Based on the study, it is established that the feed-forward back-propagation neural network approach seems to be the better option for close and appropriate prediction of PPV to protect the surrounding environment and structure. The use of any predictor without validation may invite further complications in the smooth conduct of mining operations. This study indicates that all conventional predictors used in the study either overestimate or underestimate the safe explosive charge that keeps the PPV under a safe limit. Both the predictions are not appropriate for the site, where populations reside in close vicinity of the mine. ANN results indicate very close agreement for the PPV with the field data sets as compared to conventional predictors. By adopting the ANN technique, PPV can be predicted prior to the blast. The blast design can be modified accordingly, so that any nuisance due to the blast can be minimized, as well as higher utilization of explosive energy can also be achieved. If more numbers of data sets are used in ANN, the prediction will be more accurate, because it does not follow the over-fitting and under-fitting law of curves as in the case of vibration predictors.

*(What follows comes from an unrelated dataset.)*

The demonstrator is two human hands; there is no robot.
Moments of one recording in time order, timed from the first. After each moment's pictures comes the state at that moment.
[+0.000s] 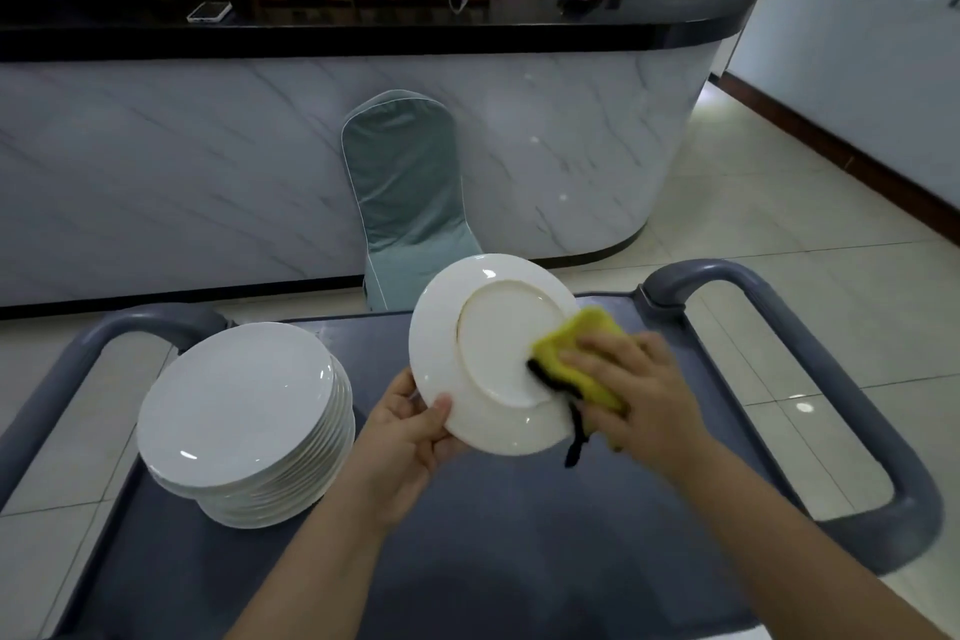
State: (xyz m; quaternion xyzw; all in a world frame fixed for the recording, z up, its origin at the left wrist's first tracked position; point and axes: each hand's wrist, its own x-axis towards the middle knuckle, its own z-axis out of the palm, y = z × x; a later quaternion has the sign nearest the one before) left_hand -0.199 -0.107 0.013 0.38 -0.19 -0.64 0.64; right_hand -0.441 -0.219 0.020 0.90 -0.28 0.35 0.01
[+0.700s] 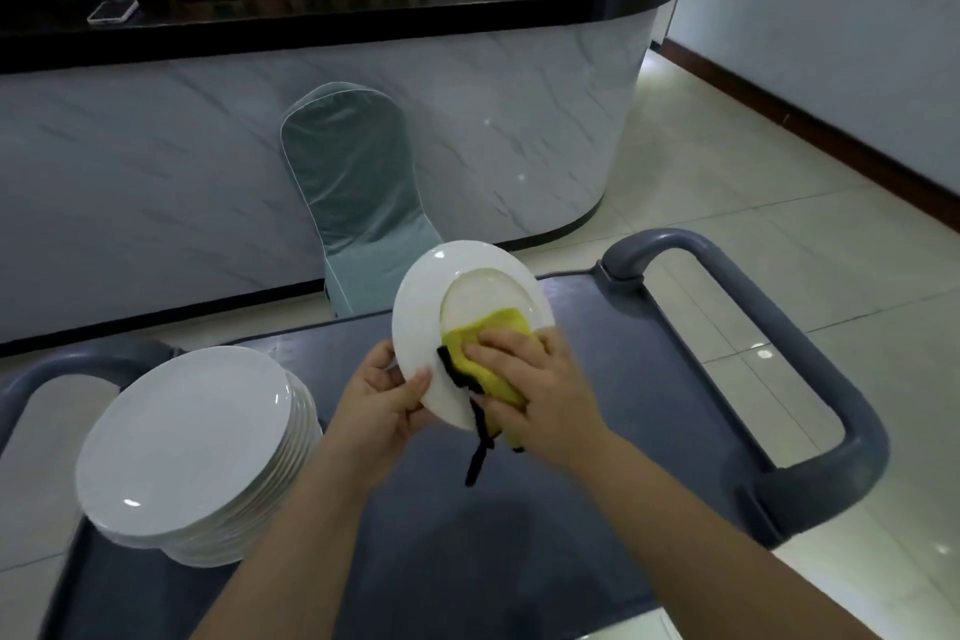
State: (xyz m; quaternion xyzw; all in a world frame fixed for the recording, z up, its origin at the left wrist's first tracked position) left_hand -0.198 -0.142 0.021 0.44 -0.26 -0.61 0.60; right_hand -0.389 -0.201 0.000 0.87 -0.32 0.38 -0.05
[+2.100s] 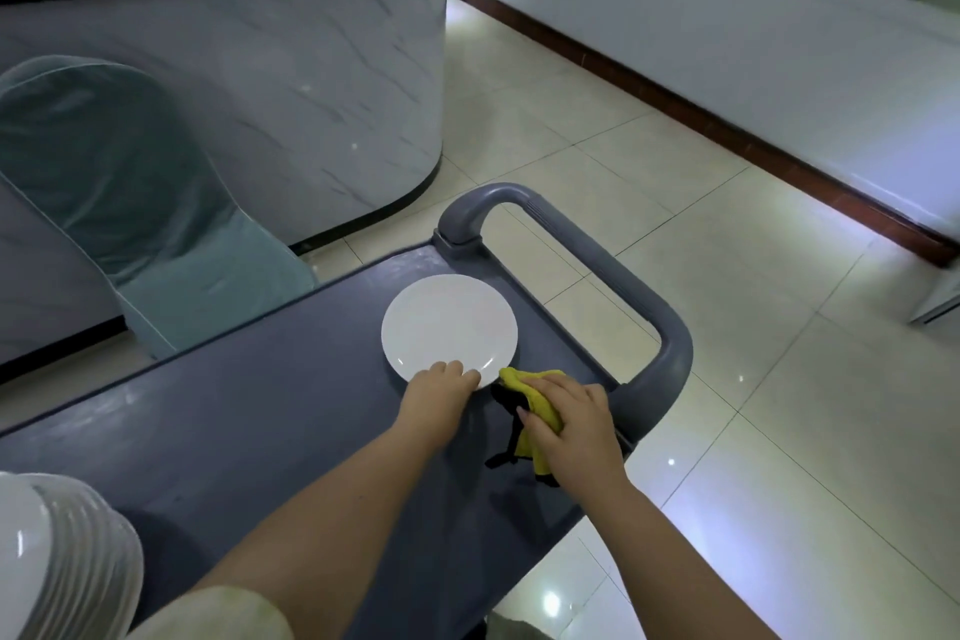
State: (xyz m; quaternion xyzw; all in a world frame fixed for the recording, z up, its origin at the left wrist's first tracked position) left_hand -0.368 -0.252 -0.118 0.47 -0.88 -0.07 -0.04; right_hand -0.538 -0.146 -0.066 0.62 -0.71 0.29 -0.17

Considering the complexity of the relationship among the inputs and outputs, the results obtained by ANN are highly encouraging and satisfactory. ANN could learn new patterns that were not previously available in the training data set. ANN can also update knowledge over time as long as more training data sets are presented and can process information in parallel. Therefore, the technique results in a greater degree of accuracy than any other analysis techniques. Hence, the technique proves to be economical and easier in comparison to tedious expensive experimental work.